**Aim of the exercise**
Find all lines in the records that include the word "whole", and copy them out.

### Material for this exercise

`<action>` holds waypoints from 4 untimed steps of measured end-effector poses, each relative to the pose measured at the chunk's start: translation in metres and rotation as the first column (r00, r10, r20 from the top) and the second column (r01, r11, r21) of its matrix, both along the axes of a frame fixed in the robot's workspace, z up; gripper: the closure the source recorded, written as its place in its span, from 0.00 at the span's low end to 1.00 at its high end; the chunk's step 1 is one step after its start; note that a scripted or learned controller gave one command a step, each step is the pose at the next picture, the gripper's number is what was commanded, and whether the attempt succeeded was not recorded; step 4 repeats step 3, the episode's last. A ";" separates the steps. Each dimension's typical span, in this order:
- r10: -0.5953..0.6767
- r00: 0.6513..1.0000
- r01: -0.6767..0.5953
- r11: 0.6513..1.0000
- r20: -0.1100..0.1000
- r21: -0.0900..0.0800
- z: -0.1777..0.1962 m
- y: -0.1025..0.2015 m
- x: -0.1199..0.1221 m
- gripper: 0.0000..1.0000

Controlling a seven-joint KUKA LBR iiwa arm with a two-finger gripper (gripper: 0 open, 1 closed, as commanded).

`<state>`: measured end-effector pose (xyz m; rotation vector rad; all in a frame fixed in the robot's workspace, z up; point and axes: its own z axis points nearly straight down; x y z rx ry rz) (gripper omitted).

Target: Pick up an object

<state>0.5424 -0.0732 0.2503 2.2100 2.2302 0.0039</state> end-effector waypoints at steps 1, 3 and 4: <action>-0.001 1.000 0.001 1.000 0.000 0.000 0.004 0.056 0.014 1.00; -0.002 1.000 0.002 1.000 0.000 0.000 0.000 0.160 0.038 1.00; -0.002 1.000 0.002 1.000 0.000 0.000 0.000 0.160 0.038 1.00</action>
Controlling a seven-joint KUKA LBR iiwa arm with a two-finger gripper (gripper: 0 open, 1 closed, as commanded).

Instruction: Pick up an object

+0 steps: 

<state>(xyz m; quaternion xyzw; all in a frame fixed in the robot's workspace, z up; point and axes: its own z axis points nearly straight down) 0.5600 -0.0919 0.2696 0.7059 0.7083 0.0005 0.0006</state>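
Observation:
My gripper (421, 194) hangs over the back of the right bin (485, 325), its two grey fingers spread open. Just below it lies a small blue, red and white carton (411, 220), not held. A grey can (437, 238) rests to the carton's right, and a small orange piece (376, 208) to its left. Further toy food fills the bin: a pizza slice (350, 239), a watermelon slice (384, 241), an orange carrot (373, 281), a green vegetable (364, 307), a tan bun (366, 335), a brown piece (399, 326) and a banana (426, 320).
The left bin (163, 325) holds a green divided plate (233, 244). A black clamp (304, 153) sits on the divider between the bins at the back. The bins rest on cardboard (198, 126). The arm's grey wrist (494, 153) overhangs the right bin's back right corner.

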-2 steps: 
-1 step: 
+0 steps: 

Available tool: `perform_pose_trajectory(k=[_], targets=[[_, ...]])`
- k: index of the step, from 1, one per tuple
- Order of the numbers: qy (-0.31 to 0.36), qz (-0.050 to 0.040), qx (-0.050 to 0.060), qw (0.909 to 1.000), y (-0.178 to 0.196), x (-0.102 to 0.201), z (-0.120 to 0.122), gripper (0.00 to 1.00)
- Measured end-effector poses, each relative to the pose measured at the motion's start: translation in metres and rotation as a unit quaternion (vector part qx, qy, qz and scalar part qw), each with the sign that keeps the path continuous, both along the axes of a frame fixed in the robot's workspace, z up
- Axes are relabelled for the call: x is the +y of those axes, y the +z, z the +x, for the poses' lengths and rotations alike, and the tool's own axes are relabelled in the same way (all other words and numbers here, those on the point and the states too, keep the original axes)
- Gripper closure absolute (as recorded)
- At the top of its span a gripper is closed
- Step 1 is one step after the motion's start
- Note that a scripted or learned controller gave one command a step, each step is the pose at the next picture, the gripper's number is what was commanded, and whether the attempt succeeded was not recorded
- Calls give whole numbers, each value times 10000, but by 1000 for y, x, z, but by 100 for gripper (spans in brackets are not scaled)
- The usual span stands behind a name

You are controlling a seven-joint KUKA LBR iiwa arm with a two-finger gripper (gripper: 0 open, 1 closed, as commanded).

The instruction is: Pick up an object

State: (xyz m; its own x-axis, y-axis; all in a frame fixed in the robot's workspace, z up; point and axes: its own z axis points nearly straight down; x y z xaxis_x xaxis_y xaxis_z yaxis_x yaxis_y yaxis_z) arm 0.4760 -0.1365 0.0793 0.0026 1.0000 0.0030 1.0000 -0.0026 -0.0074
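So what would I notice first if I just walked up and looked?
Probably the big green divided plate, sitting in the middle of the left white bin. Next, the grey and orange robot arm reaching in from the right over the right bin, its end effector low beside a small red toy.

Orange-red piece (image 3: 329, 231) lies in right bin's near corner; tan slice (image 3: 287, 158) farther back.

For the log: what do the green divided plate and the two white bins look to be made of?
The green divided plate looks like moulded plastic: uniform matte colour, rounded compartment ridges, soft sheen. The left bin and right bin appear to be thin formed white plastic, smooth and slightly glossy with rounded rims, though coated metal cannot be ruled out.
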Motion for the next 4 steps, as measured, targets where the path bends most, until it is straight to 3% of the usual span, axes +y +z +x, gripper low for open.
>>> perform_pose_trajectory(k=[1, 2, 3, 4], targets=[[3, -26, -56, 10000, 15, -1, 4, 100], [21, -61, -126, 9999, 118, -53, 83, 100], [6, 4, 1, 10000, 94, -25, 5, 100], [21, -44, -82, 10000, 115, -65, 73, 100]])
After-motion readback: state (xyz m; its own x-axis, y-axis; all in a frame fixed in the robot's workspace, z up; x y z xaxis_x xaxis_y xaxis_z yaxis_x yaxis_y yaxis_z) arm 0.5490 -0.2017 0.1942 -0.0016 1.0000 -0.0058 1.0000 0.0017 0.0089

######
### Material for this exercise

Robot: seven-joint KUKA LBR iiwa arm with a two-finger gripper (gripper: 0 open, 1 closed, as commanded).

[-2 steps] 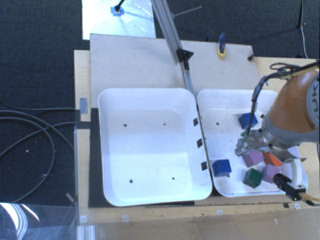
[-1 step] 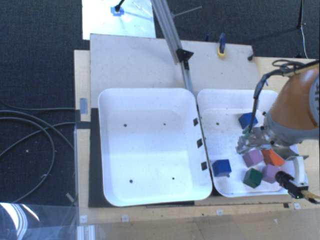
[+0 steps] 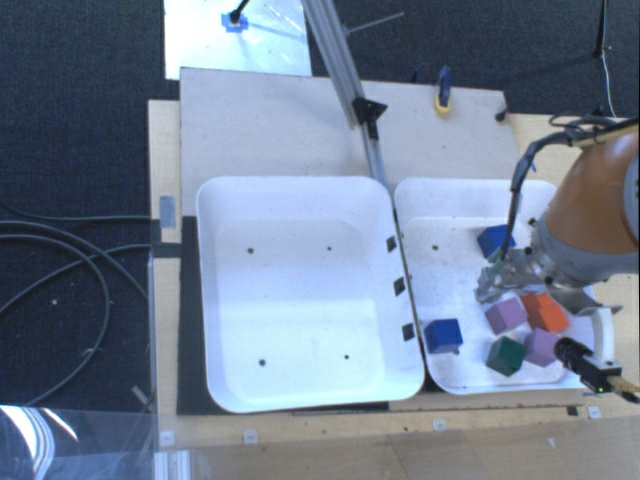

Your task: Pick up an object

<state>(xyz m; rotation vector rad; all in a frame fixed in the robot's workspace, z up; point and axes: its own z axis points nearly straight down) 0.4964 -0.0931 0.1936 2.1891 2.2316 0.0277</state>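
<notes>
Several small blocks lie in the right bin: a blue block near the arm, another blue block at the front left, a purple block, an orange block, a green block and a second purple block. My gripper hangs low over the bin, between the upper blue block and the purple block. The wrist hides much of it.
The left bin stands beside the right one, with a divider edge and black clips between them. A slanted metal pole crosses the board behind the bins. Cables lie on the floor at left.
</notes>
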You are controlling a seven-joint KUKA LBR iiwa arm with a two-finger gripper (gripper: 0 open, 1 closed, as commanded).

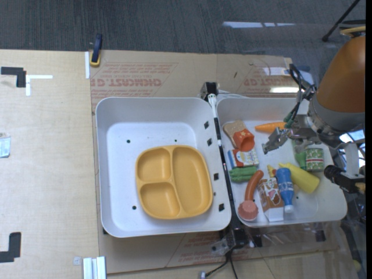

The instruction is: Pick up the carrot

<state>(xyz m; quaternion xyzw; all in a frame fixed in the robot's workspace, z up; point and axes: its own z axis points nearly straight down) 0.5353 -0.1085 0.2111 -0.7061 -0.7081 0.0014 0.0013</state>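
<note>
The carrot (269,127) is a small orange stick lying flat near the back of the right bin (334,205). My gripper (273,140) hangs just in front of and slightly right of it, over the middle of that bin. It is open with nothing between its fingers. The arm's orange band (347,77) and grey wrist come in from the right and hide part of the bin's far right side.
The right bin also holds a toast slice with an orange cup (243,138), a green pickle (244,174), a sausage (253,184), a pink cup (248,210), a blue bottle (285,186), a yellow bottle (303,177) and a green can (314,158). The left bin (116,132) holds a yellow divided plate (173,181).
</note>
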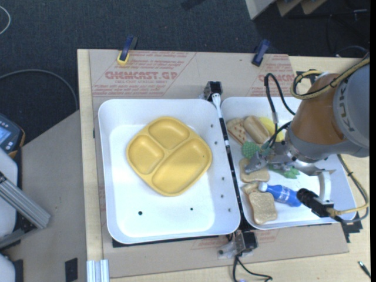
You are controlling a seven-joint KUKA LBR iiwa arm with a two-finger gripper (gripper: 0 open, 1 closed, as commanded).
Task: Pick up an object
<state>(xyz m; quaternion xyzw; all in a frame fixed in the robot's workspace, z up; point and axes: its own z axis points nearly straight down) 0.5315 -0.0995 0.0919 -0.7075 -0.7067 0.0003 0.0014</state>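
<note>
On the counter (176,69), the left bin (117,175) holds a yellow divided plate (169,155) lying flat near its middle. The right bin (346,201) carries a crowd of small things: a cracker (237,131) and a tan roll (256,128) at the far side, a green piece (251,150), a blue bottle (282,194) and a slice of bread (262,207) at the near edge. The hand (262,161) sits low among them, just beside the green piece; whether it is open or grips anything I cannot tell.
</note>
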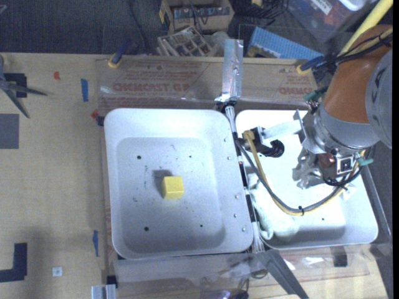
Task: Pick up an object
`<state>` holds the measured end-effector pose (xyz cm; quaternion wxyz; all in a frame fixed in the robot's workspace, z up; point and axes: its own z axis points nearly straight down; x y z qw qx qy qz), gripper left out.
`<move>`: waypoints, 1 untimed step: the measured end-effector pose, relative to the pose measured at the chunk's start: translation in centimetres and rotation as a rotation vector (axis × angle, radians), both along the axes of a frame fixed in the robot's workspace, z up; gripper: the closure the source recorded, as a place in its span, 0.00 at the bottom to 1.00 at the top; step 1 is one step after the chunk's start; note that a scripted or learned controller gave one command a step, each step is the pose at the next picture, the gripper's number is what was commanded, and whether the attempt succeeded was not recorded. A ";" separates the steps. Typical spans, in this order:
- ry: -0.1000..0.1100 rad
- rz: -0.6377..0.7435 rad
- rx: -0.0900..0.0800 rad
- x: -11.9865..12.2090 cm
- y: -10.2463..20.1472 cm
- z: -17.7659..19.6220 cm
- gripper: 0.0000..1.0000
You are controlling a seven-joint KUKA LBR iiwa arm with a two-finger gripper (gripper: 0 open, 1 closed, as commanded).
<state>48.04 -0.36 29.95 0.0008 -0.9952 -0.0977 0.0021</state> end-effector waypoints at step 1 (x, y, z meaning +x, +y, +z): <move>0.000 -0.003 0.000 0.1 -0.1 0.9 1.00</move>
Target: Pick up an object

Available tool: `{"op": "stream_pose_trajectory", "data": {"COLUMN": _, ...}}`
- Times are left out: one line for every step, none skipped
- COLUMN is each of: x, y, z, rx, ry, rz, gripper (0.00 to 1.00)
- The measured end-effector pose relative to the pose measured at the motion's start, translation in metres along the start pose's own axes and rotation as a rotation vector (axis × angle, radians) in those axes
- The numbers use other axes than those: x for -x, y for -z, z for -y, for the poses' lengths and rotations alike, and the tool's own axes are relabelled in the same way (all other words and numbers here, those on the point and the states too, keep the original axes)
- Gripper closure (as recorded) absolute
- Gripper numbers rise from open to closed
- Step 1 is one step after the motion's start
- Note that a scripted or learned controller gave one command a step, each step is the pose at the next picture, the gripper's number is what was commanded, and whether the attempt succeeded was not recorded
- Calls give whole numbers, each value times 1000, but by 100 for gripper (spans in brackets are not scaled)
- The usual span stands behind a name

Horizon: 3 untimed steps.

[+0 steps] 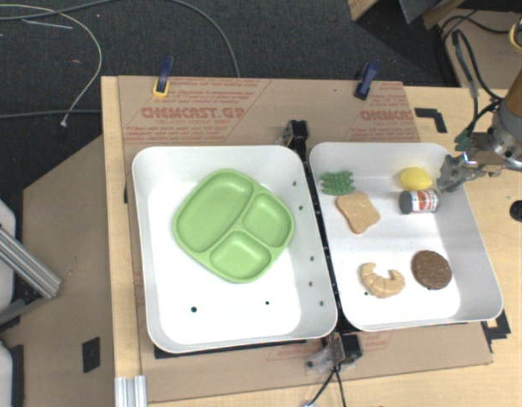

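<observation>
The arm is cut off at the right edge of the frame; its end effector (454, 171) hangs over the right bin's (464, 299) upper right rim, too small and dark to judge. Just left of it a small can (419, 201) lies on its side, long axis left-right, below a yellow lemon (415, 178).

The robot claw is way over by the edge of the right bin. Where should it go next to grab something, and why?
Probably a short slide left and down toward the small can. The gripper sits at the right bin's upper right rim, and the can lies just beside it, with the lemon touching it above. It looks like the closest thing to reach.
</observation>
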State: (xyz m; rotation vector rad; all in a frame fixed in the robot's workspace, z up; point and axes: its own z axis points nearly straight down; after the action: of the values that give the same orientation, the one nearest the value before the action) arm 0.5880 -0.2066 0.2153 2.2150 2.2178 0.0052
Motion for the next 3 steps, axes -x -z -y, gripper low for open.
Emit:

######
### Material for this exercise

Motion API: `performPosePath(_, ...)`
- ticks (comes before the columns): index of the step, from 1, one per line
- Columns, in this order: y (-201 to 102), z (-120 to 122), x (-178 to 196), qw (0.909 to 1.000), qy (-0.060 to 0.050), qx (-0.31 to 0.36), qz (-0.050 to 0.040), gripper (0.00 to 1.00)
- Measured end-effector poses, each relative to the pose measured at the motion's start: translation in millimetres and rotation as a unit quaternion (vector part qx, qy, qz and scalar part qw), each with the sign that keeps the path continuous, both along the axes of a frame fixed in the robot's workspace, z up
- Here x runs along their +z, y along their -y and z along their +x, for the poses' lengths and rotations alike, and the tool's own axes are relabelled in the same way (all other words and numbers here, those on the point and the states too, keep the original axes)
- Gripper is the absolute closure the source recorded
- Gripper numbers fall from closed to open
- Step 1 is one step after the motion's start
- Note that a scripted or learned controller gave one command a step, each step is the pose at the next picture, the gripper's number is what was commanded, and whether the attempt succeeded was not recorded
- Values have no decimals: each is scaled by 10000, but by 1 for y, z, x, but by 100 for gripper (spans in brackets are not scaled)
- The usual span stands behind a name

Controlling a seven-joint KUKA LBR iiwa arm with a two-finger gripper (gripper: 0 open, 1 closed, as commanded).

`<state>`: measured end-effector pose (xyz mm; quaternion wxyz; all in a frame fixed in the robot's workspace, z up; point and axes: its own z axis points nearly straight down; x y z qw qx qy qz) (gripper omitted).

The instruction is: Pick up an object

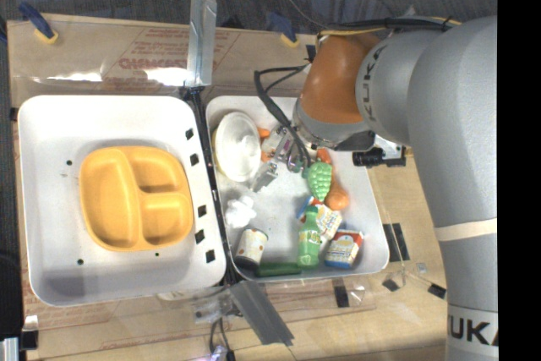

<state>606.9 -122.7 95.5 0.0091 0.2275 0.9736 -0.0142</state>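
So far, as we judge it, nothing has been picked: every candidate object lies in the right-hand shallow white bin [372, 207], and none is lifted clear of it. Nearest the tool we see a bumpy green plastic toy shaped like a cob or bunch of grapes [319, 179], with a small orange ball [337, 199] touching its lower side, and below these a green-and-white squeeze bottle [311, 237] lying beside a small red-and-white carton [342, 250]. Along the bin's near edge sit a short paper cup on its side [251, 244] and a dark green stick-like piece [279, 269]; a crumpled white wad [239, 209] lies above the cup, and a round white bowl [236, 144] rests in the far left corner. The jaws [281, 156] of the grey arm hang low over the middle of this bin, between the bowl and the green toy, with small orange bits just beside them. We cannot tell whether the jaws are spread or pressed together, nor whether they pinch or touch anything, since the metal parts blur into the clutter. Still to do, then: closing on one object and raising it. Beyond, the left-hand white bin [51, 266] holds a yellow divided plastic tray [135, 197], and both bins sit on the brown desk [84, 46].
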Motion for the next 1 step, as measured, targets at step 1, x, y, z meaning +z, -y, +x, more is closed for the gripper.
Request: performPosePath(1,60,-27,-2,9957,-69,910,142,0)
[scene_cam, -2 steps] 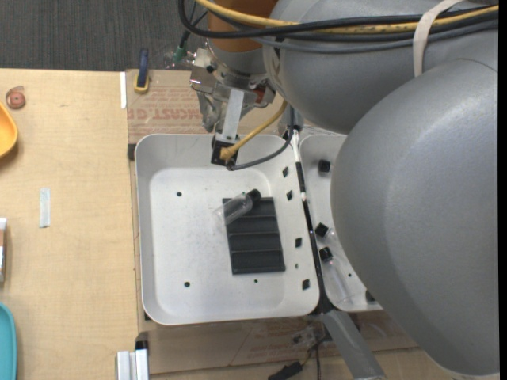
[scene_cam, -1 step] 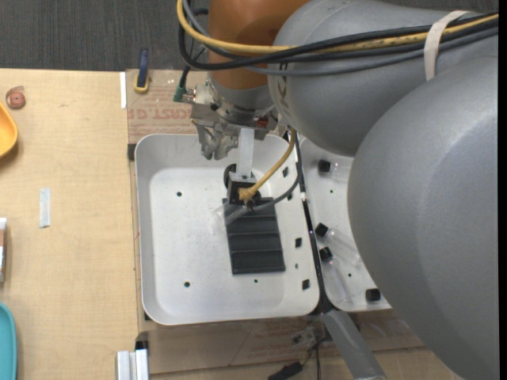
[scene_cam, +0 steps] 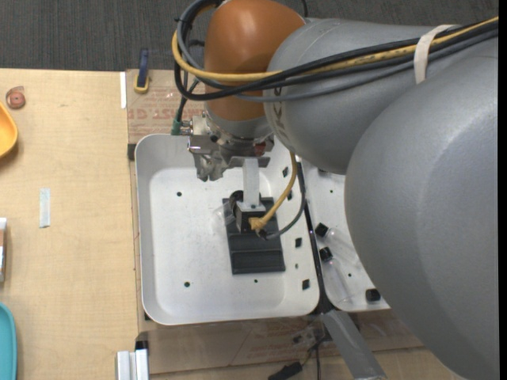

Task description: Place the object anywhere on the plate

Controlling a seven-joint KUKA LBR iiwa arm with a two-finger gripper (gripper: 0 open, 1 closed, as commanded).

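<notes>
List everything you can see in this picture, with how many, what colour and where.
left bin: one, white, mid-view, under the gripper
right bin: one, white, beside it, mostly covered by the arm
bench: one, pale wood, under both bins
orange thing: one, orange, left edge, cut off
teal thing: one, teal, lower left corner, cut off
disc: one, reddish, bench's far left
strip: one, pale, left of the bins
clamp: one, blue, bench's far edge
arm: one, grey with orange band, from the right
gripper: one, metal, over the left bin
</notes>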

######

**Solution to this task**
- Calls give whole numbers, each value times 10000, but by 1000 for y, x, z, but by 100 for gripper (spans in brackets are not scaled)
- Calls give whole numbers, each value times 1000, but by 100 for gripper (spans in brackets are not scaled)

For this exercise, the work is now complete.